Of public schools have some sort of cellphone policy, according to study

The survey found that 96.68 percent of public schools have some sort of cellphone policy. Elementary schools are the most restrictive, with 6.79 percent having a “no phones at school” policy and another 81.62 percent mandating “no phone use while school is in session.” Middle schools are a bit less strict, with about 75 percent allowing phones but banning their use while school is in session and about 15 percent allowing phones for use only outside of class time. High schools are the least restrictive, with just about 25 percent banning use when school is in session, and about half allowing use at school but outside of class. Nearly a quarter of high school policies allow use during class with permission of the teacher.

The survey was published in October and conducted with colleagues from Harvard, Brigham and Women’s Hospital, Brown University, and RAND.

Yu said the distribution of school cellphone policies with different levels of restrictiveness makes some sense, as the strictest policies are for the youngest students and the policies become more liberal as the students grow older and gain autonomy. Yu pointed out, however, that the loosest policies are at the high school level, which also has higher rates of depression. He also said this survey did not probe whether there was an association between mental health and looser policies.

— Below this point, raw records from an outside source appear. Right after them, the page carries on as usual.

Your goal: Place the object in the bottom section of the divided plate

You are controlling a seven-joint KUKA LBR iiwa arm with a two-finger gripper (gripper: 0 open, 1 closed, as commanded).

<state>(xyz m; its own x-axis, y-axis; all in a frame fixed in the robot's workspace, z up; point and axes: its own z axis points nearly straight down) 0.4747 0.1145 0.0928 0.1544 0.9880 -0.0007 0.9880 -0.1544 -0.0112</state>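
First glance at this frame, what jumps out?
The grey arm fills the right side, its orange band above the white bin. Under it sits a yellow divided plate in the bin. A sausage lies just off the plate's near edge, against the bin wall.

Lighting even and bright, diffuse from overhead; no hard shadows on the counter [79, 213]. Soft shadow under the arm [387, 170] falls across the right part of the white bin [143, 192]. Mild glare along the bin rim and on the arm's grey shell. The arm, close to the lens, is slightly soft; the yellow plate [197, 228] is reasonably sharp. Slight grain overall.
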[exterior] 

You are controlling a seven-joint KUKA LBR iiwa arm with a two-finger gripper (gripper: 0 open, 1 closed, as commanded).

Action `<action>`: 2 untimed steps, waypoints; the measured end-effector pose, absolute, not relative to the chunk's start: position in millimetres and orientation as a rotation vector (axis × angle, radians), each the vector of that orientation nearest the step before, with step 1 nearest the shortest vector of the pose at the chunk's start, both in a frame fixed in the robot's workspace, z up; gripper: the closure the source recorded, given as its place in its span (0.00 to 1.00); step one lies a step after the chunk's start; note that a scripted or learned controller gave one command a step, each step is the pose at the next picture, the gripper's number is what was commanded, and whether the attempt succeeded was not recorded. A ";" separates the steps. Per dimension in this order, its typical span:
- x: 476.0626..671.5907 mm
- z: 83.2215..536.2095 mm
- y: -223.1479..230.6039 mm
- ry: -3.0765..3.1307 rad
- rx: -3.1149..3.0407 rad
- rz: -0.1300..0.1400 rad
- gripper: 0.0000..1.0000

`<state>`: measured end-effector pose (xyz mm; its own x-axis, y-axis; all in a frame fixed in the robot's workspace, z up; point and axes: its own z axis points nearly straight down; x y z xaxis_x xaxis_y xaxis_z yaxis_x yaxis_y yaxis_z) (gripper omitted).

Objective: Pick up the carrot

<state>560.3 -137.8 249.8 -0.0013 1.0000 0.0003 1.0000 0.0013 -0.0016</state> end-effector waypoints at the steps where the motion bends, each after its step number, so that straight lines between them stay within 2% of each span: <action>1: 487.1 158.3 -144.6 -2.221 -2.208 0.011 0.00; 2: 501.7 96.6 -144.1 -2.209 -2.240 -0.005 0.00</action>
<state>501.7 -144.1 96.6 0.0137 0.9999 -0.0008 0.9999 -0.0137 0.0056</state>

Yu acknowledged that the survey raises questions to be explored in future work. Among them are differences in smartphone policies by school characteristics, such as whether policies at public charter schools or private schools, for example, differ from those at traditional public schools; what associations exist between the policies and student mental health; and how schools enforce cellphone policies. The question about policy enforcement is particularly important to examine given the increasing number of states that have enacted statewide bans of cellphone use in schools.

“Even if a state bans cellphones at schools, it’s really up to school principals and teachers to enforce the law,” Yu said. “It’s a gap in the literature as to how exactly those key players are enforcing.”

Ultimately, Yu said, society has to seek a balance on the issue because today’s students are going to work all their lives in environments with smartphones and other screens, as well as increasingly sophisticated AI. Merely labeling these devices “evil,” he said, ultimately won’t be helpful.

“It’s a challenge for teachers because nowadays, for this younger generation, cellphones or AIs are just part of their life,” Yu said. “How you help them incorporate these tools into their academic life is really challenging.”